The silver trout inhabited the deeper reaches in the center of Dublin/Monadnock Pond for most of the year, migrating to the shallows to spawn during the fall. These migrations were apparently timed precisely to the first day of October, with it being alleged that a fisherman could harvest several dozen pounds on October 1 when they had caught none the previous day. They congregated around cavities in submerged rocks along the shoreline during spawning.

The silver trout was apparently one of only two native gamefish species that originally inhabited Dublin Pond prior to the introduction of other fish species. The other was a "perch" of uncertain affinities that inhabited an entirely different reach of the pond. The silver trout and the perch were never seen or caught together.

==Extinction==
The silver trout had already been significantly diminished in Dublin Pond by 1874, with claims of much larger populations in the past. Fishermen managed to get around bag limits for the species by declaring it a "lake trout" in the winter and a "brook trout" in the summer (coinciding with the respective hunting seasons for both fish). This loophole was resolved after taxonomic analysis was performed by Spencer Fullerton Baird, who declared them a form of a brook trout, forcing fishermen to abide by the brook trout's bag limit.

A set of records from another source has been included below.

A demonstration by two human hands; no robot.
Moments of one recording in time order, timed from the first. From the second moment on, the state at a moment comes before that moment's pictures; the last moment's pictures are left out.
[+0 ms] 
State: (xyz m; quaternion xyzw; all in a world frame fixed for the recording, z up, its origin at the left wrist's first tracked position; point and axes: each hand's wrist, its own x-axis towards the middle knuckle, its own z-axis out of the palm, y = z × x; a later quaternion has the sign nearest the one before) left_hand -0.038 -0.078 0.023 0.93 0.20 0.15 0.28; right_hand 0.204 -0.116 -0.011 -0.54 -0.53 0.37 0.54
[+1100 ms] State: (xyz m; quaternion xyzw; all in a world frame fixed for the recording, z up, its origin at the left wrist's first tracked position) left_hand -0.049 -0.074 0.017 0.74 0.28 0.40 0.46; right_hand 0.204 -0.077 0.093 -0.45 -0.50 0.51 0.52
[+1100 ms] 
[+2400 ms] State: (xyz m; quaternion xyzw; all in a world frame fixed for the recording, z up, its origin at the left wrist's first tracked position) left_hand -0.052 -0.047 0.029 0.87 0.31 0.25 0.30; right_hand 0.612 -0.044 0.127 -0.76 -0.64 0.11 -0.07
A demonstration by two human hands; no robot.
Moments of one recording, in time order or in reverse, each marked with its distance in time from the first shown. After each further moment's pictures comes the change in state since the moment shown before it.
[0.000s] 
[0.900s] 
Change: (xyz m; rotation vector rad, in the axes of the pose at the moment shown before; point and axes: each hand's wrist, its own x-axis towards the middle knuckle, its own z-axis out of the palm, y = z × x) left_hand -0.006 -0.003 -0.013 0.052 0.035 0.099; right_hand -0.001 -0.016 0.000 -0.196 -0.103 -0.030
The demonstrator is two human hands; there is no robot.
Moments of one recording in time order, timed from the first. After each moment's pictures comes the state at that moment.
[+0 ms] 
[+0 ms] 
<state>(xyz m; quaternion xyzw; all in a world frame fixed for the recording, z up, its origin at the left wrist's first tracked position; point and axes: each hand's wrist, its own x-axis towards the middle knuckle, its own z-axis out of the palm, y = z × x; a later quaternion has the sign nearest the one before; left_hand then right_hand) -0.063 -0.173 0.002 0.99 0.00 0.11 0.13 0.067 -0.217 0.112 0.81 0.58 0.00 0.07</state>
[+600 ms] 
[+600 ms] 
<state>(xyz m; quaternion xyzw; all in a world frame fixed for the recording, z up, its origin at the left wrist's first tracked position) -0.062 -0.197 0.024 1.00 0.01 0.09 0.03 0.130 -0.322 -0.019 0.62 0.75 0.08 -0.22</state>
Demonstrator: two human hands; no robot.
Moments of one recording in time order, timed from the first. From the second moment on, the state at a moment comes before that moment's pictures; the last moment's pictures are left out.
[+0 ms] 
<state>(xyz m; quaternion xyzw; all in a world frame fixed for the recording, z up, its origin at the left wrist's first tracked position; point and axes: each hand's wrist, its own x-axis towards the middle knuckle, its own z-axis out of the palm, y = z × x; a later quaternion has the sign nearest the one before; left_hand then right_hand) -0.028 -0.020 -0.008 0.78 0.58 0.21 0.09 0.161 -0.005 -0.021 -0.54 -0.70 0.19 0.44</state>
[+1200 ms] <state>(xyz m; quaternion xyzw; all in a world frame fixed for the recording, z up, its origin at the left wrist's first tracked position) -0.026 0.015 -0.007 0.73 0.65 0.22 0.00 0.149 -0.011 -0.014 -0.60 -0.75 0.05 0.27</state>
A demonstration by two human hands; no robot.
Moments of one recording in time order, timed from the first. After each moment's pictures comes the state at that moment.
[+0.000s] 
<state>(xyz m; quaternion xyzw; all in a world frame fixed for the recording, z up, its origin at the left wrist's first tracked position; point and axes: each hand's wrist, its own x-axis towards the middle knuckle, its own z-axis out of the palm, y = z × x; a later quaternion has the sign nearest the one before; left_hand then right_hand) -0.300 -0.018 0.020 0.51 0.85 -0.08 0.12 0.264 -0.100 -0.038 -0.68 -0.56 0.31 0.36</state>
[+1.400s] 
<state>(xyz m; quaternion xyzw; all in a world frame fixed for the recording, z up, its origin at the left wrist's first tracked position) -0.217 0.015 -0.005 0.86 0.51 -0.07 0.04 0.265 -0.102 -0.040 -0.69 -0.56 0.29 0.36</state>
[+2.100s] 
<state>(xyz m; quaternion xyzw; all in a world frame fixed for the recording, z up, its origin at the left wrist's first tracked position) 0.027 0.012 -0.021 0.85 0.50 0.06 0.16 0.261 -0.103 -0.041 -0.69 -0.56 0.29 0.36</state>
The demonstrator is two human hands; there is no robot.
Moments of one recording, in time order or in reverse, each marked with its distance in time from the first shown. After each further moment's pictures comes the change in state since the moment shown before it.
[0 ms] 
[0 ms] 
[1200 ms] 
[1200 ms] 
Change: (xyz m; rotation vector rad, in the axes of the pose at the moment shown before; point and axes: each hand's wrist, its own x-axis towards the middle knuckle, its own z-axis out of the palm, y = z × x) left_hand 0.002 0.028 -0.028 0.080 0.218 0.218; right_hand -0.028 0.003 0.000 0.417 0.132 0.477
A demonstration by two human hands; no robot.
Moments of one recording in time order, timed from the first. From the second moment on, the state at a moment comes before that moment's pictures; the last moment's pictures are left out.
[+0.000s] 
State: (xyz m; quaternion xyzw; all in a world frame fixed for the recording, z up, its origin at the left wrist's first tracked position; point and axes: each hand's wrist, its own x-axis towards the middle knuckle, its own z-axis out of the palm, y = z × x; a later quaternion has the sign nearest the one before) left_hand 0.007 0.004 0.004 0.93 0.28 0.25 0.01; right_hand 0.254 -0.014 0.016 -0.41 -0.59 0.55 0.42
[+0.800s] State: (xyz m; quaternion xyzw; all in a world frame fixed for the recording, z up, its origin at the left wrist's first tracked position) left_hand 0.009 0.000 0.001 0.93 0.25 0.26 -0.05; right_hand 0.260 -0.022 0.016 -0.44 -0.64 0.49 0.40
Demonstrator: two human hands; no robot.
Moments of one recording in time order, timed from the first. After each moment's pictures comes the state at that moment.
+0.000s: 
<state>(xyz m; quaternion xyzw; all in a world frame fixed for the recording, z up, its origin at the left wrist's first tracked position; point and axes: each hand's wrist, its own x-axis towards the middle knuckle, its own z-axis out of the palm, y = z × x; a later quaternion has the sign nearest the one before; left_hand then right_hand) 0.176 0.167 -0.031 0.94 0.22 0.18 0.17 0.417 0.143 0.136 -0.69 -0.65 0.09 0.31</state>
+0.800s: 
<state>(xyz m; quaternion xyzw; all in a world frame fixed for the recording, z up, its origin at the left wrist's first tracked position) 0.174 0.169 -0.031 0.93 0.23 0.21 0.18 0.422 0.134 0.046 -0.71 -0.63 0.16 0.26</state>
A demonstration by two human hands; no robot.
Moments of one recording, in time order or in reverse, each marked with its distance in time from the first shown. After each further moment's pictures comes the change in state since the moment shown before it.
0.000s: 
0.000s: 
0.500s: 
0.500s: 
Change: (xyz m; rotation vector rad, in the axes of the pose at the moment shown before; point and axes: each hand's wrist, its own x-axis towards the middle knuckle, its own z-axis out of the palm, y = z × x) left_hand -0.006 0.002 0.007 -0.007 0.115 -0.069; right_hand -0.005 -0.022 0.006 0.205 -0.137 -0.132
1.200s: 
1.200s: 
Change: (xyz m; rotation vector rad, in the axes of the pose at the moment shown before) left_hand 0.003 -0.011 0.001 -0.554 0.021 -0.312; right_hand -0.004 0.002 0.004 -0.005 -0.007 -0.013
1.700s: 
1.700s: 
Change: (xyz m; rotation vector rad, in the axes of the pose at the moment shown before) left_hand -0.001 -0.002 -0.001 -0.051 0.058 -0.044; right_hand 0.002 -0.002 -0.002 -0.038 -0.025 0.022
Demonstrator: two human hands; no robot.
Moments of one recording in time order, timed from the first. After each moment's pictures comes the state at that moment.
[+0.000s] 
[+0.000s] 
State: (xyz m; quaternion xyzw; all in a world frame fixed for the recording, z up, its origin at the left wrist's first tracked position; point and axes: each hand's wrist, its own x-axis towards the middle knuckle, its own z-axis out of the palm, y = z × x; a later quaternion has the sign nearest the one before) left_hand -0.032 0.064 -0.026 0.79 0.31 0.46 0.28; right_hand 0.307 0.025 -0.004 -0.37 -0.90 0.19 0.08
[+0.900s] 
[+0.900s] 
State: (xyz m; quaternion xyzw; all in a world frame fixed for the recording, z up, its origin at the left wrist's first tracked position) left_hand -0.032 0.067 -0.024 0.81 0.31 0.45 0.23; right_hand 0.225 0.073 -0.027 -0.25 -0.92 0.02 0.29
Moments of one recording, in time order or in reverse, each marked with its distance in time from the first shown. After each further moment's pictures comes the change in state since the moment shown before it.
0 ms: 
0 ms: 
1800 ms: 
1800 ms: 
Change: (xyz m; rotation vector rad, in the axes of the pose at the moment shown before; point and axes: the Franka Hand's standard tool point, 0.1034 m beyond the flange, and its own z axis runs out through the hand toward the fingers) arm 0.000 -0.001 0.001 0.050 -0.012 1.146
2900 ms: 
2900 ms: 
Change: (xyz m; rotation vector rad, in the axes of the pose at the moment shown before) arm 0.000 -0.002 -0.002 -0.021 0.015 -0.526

By the late 19th century, as each lake developed its own steady summer tourism, recreational fishermen who sought to increase their catches began to introduce new fish species, and these eventually overwhelmed the native silver trout. Yellow perch, which eat trout eggs, and lake trout, which hold the same ecological niche, as well as eat and hybridize with other char species, were particularly devastating. Other species were also introduced that have proved to be devastating to native trout species in other waters, the rainbow trout, brown trout, Atlantic salmon, and rainbow smelt.

The last six confirmed specimens of silver trout were collected in 1930, and it was declared extinct the same year. However, potential later records exist of a number of alleged silver trout specimens caught throughout the 1930s, which were documented by John E. Coffin in the January 1939 issue of Outdoor Life. One was also caught by Coffin himself, who documented his efforts in the article. However, without an analysis of the gill rakers, the true identity of these trout remains uncertain.

While the silver trout is most likely extinct, success stories like the Pyramid Lake Lahontan cutthroat trout and the Sunapee golden trout exist, and it may still persist.